◆ Exercise data
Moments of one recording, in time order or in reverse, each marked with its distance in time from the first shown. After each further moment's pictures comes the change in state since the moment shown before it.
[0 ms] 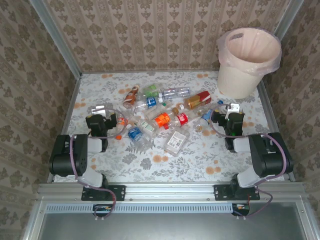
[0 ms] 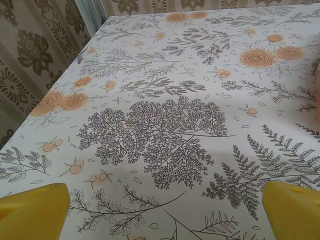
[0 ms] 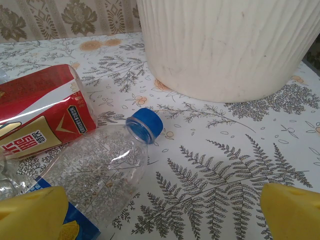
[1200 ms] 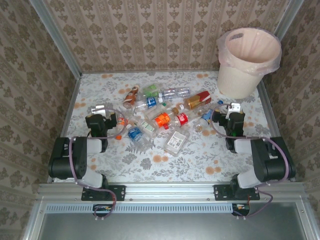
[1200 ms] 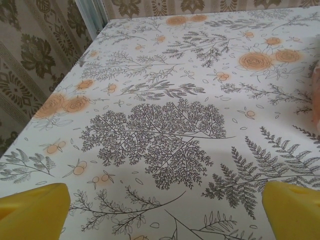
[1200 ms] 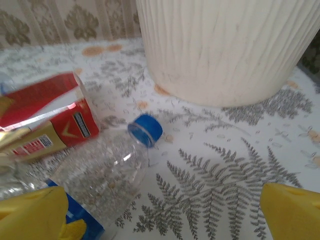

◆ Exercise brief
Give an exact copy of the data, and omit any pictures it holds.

◆ Task answer
Moments of one recording, in time order or in reverse, each marked with its distance in time from the first shown. After each further moment's pictures comes the change in state since the moment shown before it.
[0 ms] 
[0 ms] 
[0 ms] 
[1200 ms] 
[1200 ms] 
[1200 ms] 

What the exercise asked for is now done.